Handy – Free open source speech-to-text app

UI, accessibility, and CLI vs GUI

  • Some questioned why a GUI is needed; responses stressed accessibility to non-technical users and ease of installation (especially on macOS/Linux).
  • A separate CLI version exists and is used for automation / shell workflows.
  • Users praise the minimal, “obvious” UI and history view; one finds another app’s UI “too complicated” by comparison.

Models, speed, and local processing

  • Parakeet V3 is repeatedly praised as “incredibly fast” and highly accurate, often beating built‑in macOS dictation and other tools.
  • Handy runs fully locally, leveraging GPU where available; users value this both for privacy and avoiding ongoing costs.
  • “Discharging the model” simply unloads it from RAM, trading memory for slower cold starts.
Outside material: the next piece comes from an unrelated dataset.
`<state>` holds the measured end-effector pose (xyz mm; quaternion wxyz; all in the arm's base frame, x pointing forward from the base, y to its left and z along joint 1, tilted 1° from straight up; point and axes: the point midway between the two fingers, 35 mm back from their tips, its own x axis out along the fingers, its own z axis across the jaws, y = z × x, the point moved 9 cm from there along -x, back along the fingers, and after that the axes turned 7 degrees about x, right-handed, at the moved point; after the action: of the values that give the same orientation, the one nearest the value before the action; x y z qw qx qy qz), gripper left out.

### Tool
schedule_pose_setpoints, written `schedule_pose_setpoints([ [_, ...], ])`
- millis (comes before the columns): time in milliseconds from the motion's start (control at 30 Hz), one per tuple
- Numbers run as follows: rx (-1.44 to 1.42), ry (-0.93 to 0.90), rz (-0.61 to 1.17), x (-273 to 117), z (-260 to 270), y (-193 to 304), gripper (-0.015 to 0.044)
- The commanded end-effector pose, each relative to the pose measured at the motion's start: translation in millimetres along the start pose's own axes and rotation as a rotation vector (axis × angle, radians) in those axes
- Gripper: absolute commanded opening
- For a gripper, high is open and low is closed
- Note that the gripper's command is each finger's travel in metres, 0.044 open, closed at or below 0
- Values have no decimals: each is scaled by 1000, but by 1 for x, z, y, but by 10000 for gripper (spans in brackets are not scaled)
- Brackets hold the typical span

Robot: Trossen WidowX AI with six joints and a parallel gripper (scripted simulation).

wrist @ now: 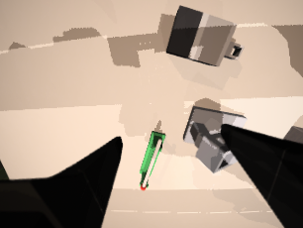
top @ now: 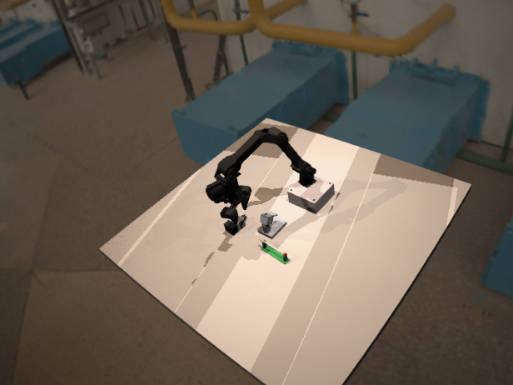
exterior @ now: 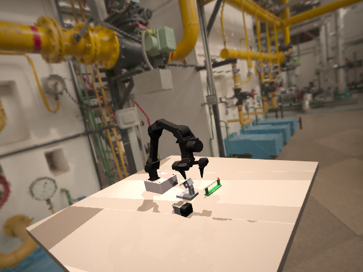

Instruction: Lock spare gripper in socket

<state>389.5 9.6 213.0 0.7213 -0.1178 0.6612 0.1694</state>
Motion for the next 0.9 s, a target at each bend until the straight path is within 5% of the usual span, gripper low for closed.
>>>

Features, post‑processing, and limitations

  • Desired features: custom dictionary / replacements for domain terms, confidence indicators on words, ability to edit or correct already typed text, direct piping to tools like Claude Code, meeting transcription, API access, iOS/mobile apps, and an option to keep no history (currently in a debug menu).
  • Handy supports custom words, built‑in dictionary, and experimental LLM post‑processing (hidden in a debug menu).
  • Bluetooth mics (e.g., AirPods) introduce 1–2s start lag; internal laptop mics work better. Latency here is a common complaint.
  • There’s a hotkey pitfall: default Ctrl+Space can emit control characters if key‑up timing is unlucky (e.g., in Emacs).

Use cases and impact on workflows

  • Users employ Handy for: talking to coding agents/LLMs, writing Word comments/feedback, general dictation, and replacing Superwhisper/MacWhisper for accessibility (e.g., dystonia).
  • Some find speech faster than typing, especially when multitasking; others say they think/type faster and struggle to dictate fluently.
  • Discussion extends to “next‑level” workflows: feeding STT into LLM agents to execute commands, manipulate GUIs, or perform “coding by voice,” with references to prior and ongoing work and a related tool that records multimodal context for agents.

Comparisons and ecosystem

  • Handy is compared with Superwhisper, Wispr Flow, open‑whispr, WhisperTux, MacWhisper, FluidVoice, Hex, VoiceInk, and several mobile apps (Spokenly, Futo keyboard, Android Parakeet apps).
  • Many report Handy as at least competitive in accuracy/speed, with the main differentiators being UI, pricing (Handy is free/open), and real‑time vs batch transcription.
  • macOS Dictation is widely described as unreliable for accents, noisy environments, and technical terms.